Thursday 28 May 2009

ruby oracle oci8 UTF8 corruption

I have a small script oci1.rb:
require 'oci8' 
conn = OCI8.new("test","test","test_db")
File.open("out.txt","wb") do |out|
tabs = conn.exec('SELECT * from test_utf8') do |r|
out.write(r.join(','))
out.write("\n")
end
end
conn.logoff

that runs perfectly on windows producing from my test_db:
polish,łóśżć 
russsian,фывафыва
german,äöü

when I run exactly the same on my linux box:
polish,loszc 
russsian,????????
german,aou

I tested then a small script that reads and writes UTF8 on linux to be sure my linux terminal can display UTF8
(read_write_utf8.rb):
File.open("utf8_out.txt","wb") do |out| 
File.open("utf8.txt","r").each do |line|
out.write(line)
end
end

and that works good!
chris@emeadb:~/work/ruby/oci$ ruby read_write_utf8.rb 
chris@emeadb:~/work/ruby/oci$ cat utf8.txt
polish,łóśżć
russsian,фывафыва
german,äöü
chris@emeadb:~/work/ruby/oci$ cat utf8_out.txt
polish,łóśżć
russsian,фывафыва
german,äöü


Finally the issue was with my NLS_LANG variable that was not set in the Linux box on the account I used for running the script.
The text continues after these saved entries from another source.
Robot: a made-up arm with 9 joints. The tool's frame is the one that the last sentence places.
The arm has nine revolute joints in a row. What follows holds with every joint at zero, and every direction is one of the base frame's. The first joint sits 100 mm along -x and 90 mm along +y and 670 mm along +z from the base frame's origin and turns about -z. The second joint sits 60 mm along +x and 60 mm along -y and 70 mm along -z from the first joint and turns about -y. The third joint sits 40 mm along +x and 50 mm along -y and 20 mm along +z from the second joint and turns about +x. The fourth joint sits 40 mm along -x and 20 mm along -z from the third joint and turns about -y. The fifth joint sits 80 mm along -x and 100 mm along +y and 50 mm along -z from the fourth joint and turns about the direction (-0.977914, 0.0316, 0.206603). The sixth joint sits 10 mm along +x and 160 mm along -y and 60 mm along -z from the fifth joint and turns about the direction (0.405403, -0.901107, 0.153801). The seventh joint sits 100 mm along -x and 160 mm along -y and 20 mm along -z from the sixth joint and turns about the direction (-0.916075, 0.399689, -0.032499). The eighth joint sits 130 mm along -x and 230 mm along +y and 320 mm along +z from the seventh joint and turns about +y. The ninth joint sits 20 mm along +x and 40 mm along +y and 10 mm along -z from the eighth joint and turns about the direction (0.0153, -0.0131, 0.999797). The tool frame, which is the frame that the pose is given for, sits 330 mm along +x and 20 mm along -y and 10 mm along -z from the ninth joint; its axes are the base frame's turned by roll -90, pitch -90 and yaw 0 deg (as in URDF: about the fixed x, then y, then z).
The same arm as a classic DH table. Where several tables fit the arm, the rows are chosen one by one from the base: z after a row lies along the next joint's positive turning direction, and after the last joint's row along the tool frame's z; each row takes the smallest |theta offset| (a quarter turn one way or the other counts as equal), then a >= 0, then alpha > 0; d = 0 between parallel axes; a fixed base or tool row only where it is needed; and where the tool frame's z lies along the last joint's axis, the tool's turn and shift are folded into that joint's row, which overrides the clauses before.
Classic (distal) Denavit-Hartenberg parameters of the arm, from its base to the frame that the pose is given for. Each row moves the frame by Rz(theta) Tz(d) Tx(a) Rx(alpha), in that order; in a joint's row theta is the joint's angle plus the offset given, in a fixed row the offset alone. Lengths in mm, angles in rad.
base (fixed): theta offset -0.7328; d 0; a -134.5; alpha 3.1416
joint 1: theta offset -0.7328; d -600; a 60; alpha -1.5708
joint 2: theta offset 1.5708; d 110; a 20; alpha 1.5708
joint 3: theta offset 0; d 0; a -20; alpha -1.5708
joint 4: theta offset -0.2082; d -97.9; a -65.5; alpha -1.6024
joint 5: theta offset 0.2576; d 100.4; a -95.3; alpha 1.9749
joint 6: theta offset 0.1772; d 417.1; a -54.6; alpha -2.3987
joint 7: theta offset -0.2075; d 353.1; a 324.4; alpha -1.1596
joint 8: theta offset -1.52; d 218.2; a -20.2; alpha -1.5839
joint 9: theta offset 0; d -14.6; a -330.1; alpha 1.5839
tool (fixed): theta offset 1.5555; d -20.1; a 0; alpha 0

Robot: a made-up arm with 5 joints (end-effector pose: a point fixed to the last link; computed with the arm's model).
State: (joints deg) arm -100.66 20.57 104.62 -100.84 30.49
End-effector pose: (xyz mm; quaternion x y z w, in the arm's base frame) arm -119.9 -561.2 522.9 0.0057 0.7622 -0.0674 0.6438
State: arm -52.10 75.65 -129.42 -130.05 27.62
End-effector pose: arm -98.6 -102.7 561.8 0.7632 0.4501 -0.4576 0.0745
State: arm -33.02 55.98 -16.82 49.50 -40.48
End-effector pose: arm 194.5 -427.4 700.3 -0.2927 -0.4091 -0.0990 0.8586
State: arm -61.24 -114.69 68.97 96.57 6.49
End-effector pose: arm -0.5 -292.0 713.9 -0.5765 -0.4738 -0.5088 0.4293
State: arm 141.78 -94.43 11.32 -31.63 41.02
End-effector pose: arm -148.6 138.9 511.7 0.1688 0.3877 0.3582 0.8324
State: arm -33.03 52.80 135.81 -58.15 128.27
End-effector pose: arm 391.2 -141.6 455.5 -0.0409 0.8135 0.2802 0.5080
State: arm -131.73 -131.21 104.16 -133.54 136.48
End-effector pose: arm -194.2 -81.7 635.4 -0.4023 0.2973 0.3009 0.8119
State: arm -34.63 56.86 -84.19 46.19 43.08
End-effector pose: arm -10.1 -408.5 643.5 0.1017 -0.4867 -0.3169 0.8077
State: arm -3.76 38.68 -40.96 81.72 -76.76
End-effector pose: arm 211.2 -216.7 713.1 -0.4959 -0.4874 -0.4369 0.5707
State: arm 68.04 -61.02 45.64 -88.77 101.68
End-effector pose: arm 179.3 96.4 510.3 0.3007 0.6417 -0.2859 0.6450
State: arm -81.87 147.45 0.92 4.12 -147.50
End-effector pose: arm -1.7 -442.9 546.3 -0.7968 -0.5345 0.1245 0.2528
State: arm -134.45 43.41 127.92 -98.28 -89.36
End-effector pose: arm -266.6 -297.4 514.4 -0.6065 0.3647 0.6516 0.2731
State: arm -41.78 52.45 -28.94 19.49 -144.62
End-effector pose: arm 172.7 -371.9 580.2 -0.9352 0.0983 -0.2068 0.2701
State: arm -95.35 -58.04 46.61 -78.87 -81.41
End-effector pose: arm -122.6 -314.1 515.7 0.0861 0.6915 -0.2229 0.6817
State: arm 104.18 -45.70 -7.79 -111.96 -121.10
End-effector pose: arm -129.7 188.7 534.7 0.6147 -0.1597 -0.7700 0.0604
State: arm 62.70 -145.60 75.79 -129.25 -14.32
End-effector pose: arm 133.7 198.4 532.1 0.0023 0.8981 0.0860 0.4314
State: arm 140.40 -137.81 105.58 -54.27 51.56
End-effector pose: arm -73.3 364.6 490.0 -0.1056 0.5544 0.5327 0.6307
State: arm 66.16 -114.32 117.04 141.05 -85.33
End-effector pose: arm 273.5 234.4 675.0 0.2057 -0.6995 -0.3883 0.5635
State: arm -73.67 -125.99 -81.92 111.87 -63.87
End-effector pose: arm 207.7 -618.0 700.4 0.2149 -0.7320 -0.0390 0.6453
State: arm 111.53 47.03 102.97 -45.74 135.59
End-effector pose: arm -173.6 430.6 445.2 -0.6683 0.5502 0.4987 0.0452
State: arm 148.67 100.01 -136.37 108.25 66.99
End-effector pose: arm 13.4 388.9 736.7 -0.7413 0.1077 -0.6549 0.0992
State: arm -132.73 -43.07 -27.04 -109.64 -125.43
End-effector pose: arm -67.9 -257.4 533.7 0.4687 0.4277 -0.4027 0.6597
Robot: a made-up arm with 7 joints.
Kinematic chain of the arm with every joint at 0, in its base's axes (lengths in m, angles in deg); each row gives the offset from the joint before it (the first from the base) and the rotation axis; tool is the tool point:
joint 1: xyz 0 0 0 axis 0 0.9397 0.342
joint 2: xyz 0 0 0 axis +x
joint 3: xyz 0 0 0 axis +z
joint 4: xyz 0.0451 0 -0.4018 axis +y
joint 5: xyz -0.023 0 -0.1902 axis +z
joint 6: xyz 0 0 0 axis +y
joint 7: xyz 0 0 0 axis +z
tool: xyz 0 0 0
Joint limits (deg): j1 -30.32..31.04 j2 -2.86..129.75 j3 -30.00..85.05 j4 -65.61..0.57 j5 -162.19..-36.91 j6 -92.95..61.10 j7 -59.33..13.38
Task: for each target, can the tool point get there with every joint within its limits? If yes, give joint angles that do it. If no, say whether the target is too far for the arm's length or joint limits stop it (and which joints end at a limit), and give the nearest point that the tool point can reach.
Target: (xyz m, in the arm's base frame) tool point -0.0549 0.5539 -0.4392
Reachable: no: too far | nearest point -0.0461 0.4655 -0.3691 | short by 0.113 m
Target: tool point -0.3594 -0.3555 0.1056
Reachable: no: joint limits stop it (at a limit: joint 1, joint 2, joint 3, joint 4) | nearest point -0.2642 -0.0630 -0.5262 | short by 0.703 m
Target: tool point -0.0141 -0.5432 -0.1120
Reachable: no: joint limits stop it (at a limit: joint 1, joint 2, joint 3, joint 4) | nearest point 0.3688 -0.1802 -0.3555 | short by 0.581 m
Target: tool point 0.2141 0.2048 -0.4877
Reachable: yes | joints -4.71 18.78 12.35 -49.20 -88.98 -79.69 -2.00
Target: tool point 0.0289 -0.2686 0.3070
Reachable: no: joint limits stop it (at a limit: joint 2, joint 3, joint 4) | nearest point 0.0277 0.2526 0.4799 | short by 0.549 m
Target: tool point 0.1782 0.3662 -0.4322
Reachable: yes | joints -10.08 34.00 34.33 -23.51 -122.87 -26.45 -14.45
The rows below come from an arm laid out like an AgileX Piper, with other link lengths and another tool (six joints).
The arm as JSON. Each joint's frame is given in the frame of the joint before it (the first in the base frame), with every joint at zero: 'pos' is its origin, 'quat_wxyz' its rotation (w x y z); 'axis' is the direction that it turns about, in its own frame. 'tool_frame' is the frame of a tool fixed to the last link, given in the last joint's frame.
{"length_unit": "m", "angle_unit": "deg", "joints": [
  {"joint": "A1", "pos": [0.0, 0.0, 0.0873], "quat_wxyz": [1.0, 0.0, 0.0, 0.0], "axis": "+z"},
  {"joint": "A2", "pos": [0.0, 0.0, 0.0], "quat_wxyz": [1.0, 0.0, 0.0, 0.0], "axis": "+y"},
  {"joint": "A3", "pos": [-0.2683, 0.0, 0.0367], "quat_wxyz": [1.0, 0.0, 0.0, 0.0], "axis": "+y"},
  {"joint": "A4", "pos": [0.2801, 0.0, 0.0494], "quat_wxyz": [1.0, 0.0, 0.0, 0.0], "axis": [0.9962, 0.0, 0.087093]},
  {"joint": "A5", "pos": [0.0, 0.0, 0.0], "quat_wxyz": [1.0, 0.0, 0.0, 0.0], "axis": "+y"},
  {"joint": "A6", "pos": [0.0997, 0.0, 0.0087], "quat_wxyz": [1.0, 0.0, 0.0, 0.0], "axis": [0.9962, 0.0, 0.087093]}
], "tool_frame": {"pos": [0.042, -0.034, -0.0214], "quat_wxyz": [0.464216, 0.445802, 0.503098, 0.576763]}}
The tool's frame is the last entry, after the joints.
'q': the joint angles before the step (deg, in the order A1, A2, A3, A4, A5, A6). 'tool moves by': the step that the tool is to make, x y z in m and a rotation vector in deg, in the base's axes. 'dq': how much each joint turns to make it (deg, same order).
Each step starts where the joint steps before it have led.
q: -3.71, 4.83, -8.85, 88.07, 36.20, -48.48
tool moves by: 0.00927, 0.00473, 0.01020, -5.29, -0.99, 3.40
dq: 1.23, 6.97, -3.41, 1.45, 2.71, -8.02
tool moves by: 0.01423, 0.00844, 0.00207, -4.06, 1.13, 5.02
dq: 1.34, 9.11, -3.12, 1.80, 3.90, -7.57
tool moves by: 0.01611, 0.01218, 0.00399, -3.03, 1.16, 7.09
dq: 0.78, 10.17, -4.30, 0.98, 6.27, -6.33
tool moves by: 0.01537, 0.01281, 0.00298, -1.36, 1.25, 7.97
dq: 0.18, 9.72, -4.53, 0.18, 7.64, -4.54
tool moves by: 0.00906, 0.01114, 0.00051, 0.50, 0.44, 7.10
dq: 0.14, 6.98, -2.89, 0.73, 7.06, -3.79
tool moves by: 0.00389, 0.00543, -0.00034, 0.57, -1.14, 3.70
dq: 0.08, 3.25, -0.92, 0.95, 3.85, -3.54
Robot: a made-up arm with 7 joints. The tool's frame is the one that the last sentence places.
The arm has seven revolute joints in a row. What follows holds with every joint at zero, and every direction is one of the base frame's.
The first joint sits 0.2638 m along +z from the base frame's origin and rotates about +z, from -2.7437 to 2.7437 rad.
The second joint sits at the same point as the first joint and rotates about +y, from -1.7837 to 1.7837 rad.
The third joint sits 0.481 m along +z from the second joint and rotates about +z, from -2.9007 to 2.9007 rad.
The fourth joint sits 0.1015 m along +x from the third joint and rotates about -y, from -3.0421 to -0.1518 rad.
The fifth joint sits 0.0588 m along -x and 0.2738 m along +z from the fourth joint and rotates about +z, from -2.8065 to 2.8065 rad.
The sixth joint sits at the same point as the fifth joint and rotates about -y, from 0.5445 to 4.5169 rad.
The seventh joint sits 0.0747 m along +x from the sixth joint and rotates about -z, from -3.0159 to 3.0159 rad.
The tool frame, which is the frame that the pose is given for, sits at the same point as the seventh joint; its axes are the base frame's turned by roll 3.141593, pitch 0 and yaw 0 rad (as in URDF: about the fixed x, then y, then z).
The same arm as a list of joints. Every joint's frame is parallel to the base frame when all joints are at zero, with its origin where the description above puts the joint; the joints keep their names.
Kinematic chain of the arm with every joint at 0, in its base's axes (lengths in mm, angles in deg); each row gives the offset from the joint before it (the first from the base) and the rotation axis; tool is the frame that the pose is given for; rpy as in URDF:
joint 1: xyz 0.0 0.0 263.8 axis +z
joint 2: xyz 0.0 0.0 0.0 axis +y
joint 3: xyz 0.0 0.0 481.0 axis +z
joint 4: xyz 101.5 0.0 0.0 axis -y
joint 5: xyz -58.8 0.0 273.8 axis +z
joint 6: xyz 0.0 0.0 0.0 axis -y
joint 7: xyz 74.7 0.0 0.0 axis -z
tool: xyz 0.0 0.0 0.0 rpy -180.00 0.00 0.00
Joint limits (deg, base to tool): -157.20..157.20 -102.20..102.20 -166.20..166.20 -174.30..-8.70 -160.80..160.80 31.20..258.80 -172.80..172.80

I tried first to set it up in the ruby script itself:
ENV['NLS_LANG']='AMERICAN_AMERICA.UTF8'

that did not work.

the solution was to set it in the shell.
export NLS_LANG=AMERICAN_AMERICA.UTF8


you can set it in your .bashrc (depending on the shell you use) to make it default for the account.